*REQUIRED ACTION:* Once the line containing "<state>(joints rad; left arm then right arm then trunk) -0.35" is found in the records below, return it and each following line exactly, up to and including the line containing "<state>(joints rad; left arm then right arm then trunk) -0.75", and nothing else.

Top of INFORMATION

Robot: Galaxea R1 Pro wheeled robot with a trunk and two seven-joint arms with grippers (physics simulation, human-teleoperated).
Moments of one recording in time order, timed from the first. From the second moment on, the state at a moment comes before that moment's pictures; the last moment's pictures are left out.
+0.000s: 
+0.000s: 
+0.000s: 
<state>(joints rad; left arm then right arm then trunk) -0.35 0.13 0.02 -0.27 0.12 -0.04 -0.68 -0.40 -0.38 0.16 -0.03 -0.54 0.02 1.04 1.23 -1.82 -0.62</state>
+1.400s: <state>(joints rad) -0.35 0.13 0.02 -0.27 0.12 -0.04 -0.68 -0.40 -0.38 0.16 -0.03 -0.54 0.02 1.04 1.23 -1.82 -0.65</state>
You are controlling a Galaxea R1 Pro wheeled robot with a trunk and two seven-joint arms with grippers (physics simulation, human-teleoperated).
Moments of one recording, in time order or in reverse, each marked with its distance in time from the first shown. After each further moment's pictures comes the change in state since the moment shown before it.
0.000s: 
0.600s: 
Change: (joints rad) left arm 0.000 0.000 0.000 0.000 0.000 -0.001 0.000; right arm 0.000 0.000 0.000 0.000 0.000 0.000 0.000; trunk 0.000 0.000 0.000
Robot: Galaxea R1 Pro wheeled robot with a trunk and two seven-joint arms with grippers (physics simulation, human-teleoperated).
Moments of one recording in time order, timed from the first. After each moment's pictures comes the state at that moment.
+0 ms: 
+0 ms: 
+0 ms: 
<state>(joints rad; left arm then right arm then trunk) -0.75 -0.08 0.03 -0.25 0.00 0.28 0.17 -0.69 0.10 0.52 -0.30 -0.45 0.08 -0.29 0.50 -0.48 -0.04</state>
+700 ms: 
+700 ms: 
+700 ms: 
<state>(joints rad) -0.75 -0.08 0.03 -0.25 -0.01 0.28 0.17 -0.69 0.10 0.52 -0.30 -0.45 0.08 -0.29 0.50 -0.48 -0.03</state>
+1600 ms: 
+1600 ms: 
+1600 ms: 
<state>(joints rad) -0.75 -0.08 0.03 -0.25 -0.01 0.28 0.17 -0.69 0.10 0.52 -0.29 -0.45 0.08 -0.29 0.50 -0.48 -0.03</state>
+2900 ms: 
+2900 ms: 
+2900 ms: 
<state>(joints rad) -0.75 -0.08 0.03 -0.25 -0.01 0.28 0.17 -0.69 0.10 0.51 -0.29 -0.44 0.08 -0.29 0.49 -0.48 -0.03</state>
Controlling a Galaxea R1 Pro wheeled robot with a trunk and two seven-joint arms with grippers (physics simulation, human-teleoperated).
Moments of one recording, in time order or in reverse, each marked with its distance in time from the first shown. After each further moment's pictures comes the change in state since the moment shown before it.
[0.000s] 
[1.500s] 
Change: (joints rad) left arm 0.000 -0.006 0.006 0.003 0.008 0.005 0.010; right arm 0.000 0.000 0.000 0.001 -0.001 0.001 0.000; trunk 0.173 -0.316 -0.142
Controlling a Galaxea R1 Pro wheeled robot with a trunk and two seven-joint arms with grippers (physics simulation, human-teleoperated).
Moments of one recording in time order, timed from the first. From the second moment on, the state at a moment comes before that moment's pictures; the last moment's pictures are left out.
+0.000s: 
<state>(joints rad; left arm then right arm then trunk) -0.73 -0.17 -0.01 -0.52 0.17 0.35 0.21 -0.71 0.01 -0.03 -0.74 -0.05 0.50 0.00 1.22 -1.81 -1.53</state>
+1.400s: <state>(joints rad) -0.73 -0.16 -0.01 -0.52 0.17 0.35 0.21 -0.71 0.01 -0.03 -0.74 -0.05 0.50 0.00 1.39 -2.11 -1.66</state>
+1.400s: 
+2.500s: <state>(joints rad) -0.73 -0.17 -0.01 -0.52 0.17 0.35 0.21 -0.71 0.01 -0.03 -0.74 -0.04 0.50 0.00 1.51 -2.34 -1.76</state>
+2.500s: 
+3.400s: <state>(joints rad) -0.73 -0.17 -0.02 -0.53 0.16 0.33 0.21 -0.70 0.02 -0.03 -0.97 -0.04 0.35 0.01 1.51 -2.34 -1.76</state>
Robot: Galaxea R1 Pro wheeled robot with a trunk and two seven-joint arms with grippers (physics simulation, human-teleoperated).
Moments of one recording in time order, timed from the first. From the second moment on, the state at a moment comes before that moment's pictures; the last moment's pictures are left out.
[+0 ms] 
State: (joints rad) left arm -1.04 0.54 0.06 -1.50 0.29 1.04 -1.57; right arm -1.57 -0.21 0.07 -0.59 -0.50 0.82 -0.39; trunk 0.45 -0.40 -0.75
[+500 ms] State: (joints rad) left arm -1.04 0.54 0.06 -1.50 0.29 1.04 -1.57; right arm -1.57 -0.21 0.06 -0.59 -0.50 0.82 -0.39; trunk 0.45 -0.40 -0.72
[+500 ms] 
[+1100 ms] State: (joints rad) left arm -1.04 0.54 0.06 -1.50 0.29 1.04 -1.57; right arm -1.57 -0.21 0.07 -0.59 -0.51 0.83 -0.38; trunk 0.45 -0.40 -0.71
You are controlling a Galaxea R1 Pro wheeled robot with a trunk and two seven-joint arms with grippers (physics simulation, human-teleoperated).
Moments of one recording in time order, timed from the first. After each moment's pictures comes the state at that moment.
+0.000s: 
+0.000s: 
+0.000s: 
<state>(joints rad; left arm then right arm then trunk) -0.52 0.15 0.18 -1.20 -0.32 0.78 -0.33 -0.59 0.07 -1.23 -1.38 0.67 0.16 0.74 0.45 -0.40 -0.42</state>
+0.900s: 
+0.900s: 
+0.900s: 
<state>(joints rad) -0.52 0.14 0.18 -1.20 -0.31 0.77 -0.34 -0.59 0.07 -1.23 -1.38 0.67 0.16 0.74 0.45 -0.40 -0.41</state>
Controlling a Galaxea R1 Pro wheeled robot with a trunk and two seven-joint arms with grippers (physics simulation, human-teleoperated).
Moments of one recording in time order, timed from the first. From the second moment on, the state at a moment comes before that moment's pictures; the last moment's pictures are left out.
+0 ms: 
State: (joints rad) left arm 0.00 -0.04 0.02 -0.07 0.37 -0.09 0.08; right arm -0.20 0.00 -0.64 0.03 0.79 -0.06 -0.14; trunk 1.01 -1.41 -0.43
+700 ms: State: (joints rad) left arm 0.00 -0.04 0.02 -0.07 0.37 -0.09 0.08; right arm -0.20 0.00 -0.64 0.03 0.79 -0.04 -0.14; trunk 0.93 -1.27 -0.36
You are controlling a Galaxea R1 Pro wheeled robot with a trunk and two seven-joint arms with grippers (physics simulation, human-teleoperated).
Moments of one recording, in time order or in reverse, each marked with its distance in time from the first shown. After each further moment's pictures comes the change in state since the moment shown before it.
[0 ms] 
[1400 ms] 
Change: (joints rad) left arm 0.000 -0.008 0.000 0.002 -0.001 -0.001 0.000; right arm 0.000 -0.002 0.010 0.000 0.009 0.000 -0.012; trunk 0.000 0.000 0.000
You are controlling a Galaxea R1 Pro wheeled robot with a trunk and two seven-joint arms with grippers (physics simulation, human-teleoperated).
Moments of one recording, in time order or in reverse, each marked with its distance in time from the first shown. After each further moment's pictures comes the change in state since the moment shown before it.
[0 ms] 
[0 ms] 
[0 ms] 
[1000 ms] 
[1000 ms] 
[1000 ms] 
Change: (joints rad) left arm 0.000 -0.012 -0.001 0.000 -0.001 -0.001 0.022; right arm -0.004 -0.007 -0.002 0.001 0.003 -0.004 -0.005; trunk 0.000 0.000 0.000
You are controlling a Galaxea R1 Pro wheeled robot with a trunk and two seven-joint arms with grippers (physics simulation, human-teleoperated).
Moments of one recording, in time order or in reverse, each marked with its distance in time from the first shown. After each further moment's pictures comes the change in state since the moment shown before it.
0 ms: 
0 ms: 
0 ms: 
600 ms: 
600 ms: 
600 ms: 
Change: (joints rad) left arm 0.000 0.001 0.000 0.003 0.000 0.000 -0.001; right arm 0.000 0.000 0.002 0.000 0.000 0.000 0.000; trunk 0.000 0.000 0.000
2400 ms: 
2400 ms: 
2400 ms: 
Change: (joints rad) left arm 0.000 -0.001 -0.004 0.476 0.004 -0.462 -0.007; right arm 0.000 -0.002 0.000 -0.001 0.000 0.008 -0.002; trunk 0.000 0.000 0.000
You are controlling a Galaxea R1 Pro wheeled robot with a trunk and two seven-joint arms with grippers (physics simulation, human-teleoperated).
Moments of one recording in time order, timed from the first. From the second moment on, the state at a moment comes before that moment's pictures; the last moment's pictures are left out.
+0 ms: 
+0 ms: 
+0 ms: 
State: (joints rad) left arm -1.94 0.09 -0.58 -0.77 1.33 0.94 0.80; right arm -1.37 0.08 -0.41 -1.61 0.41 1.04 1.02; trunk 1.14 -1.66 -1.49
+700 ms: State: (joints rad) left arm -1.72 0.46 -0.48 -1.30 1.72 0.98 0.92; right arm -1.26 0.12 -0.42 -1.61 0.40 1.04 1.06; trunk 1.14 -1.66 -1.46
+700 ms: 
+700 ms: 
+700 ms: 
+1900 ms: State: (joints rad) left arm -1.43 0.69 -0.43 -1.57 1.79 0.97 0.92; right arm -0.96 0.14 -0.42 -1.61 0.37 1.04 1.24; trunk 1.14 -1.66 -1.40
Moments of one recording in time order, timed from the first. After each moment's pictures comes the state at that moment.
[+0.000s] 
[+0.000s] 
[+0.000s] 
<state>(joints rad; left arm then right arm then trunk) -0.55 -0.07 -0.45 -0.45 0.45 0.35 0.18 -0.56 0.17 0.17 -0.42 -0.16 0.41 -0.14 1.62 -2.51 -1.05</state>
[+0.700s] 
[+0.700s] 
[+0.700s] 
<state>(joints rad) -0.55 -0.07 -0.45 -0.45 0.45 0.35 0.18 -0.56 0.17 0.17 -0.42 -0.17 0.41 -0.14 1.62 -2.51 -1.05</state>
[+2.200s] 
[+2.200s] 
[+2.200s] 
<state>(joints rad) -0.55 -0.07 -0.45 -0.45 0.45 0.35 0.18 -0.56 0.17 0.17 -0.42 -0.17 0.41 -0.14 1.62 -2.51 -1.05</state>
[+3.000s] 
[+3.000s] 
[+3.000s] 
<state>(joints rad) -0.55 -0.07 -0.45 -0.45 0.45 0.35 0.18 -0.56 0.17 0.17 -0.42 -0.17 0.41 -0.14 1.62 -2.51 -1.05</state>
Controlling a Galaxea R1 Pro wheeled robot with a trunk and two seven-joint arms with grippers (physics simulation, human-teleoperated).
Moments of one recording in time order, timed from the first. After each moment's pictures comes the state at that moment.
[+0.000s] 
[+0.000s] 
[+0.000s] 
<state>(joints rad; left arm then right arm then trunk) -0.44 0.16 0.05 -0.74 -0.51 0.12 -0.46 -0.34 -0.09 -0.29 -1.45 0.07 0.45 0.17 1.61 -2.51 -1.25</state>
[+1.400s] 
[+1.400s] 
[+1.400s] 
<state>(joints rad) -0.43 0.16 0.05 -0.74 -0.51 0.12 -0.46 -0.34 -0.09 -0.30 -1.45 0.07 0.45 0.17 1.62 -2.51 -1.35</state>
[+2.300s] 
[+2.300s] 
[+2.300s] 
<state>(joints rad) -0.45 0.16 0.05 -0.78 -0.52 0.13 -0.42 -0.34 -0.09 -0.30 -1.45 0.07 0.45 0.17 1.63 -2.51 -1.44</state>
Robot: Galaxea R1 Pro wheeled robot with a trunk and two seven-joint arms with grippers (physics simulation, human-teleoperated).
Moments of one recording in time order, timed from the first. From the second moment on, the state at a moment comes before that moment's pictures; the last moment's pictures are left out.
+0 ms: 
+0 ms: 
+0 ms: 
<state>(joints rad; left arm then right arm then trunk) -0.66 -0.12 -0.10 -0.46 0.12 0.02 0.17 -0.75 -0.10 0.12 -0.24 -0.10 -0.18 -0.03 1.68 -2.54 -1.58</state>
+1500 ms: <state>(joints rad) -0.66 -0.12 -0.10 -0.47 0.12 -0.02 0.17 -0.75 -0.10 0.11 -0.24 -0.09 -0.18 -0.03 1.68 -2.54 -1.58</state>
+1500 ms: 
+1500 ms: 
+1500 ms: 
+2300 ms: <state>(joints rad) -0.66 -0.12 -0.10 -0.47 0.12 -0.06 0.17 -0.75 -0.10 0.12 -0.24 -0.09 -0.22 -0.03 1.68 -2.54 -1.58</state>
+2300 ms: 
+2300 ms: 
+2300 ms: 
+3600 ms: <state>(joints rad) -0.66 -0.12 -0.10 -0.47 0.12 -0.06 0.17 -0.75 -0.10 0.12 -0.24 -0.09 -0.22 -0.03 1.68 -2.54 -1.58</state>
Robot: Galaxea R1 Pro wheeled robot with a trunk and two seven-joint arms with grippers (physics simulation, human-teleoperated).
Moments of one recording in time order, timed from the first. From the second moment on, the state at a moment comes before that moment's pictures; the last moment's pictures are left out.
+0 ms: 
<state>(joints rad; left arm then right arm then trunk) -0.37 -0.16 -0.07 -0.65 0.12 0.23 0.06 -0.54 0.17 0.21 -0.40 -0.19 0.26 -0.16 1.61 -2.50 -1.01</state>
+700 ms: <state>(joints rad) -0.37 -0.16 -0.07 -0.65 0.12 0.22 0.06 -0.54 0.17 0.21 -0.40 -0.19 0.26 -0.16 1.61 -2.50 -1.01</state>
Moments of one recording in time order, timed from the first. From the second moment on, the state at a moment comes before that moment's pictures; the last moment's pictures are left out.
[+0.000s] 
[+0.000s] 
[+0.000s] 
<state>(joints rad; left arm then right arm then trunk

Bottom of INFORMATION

*EXERCISE ANSWER:*
<state>(joints rad; left arm then right arm then trunk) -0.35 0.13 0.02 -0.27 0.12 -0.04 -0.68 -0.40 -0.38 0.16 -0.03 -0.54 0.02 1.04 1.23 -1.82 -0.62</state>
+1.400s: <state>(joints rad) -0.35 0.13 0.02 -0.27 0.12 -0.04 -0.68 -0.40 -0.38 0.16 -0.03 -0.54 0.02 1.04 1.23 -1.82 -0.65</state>
You are controlling a Galaxea R1 Pro wheeled robot with a trunk and two seven-joint arms with grippers (physics simulation, human-teleoperated).
Moments of one recording, in time order or in reverse, each marked with its distance in time from the first shown. After each further moment's pictures comes the change in state since the moment shown before it.
0.000s: 
0.600s: 
Change: (joints rad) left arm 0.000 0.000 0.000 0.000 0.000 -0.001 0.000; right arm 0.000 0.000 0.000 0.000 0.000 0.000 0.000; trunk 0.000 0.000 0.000
Robot: Galaxea R1 Pro wheeled robot with a trunk and two seven-joint arms with grippers (physics simulation, human-teleoperated).
Moments of one recording in time order, timed from the first. After each moment's pictures comes the state at that moment.
+0 ms: 
+0 ms: 
+0 ms: 
<state>(joints rad; left arm then right arm then trunk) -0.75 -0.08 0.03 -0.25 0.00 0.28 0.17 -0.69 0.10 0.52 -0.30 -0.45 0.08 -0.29 0.50 -0.48 -0.04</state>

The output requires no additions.